XSLT is a relatively easy language to master compared to a procedural language like VB. If you want to learn more you’ll find extensive online content and numerous publications. My personal favorite is XSLT Programmer’s Reference by Michael Kay from Wrox Press. The second edition covers XSLT 1.0 and 1.1. The third edition is also available which covers XSLT 2.0.
The final installment will provide more examples of using XSLT to transform XML data into something more useful.
Another standard from the W3C called XML Path Language (XPath) was developed for addressing parts of an XML document from within XSLT. XPath is a sort of query language for returning data subsets from an XML document that has its own syntax and rules like most languages.

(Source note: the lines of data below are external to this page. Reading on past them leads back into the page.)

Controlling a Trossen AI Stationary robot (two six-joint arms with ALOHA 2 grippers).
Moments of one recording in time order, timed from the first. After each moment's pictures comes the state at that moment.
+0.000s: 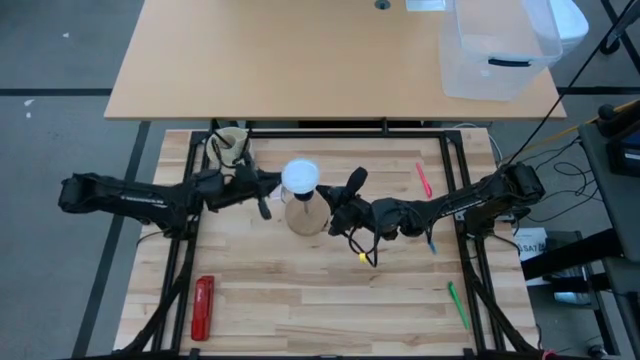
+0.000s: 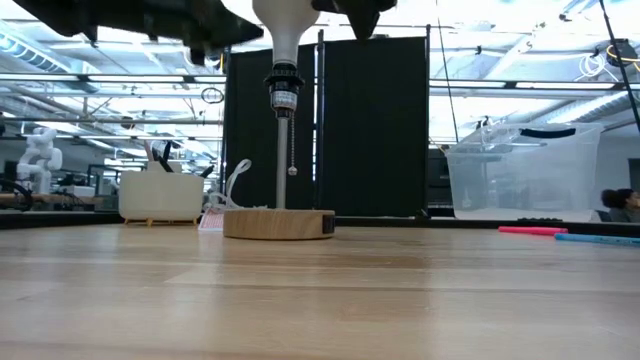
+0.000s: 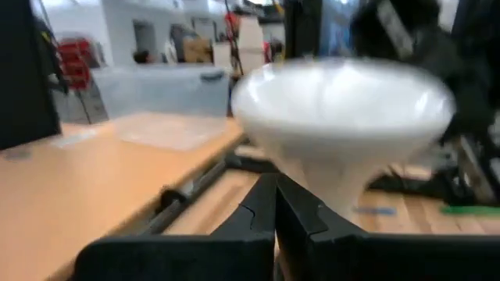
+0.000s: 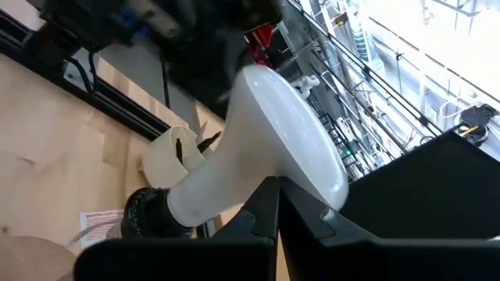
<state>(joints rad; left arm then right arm) 0.07 0.97 0.49 0.53 -0.26 0.03 0.20 1.58 0.97 0.57 0.76 -0.92</state>
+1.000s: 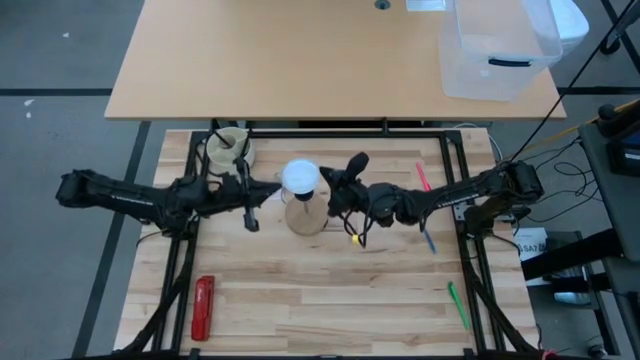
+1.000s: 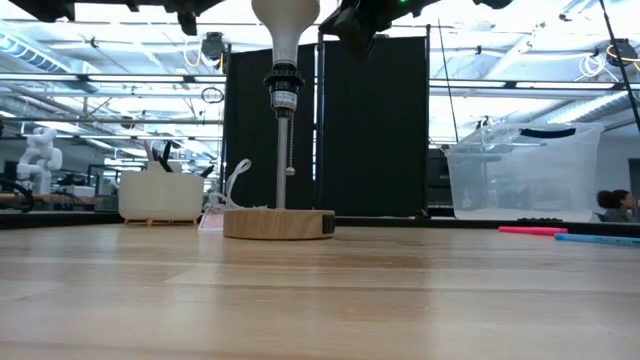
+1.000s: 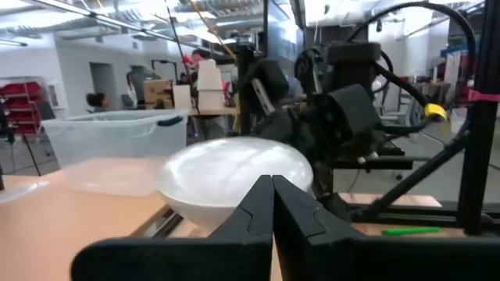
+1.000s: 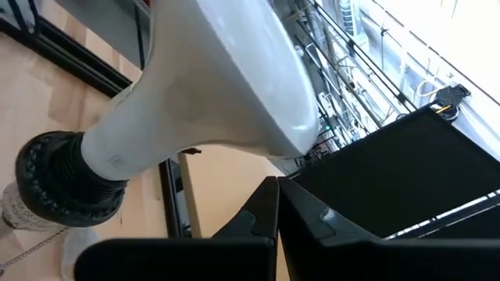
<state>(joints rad) -0.07 0.86 0.49 0.55 -0.24 0.11 0.10 1.58 0.97 0.56 0.77 -0.97</state>
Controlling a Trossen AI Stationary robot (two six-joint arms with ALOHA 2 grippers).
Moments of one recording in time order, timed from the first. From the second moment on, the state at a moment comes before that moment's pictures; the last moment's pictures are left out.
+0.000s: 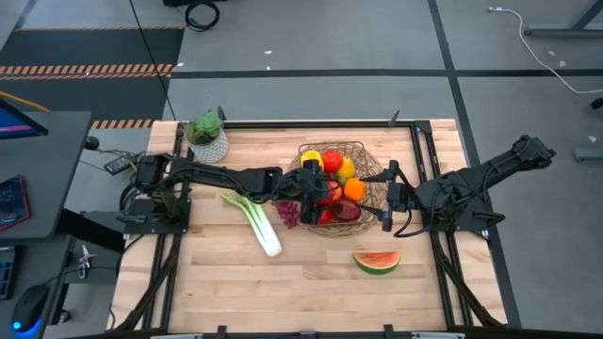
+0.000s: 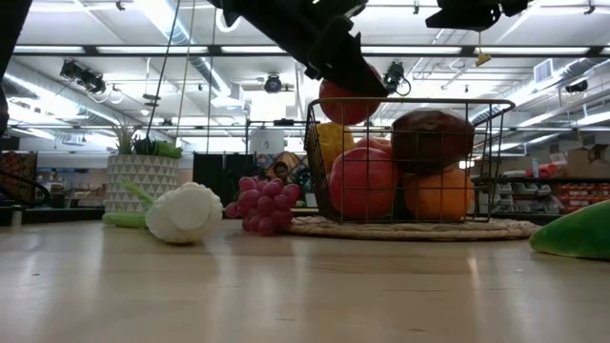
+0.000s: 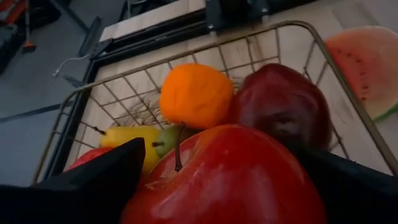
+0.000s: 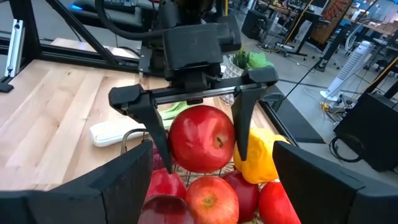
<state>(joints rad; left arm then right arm) -0.02 1.82 1.35 -0.08 -0.22 0.27 0.40 0.83 0.67 -0.15 0.63 -0.06</state>
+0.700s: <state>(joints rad) -0.03 1.59 1.35 -0.24 -0.25 0.39 0.41 0.83 0.67 -0.18 0.63 -0.04</state>
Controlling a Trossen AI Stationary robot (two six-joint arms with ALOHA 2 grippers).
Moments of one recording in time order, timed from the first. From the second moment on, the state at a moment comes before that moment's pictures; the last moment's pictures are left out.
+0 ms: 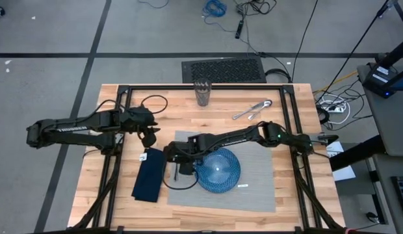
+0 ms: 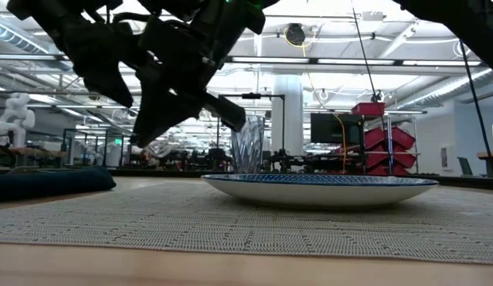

Within an XSLT stylesheet, an XPath expression may be used anywhere an XSLT element includes a select=”” attribute.
XPath expression look very similar to the pattern matching expressions in <xsl:template match=””> however the syntax and meaning of these expressions (match expression vs. select expression) is not the same. Most XSLT references provide a comparison of the differences between match expressions and select expressions otherwise known as XSLT Pattern Matching and XPath Expressions.
There are many XSLT processors available for download such as Saxon, Xalan and Microsoft MSXML. If you are working on a Windows XP computer, you already have a version of MSXML—most likely version 3 or version 4. All of the samples in this article were tested against MSXML4. The .NET framework also provides a .NET XSLT processor as well. Command line versions are available online for the XSLT processors mentioned here.
Different processors may produce slightly different results or may provide different extension functions that are not portable so to avoid problems it is a good idea to develop your transformations with a specific processor in mind.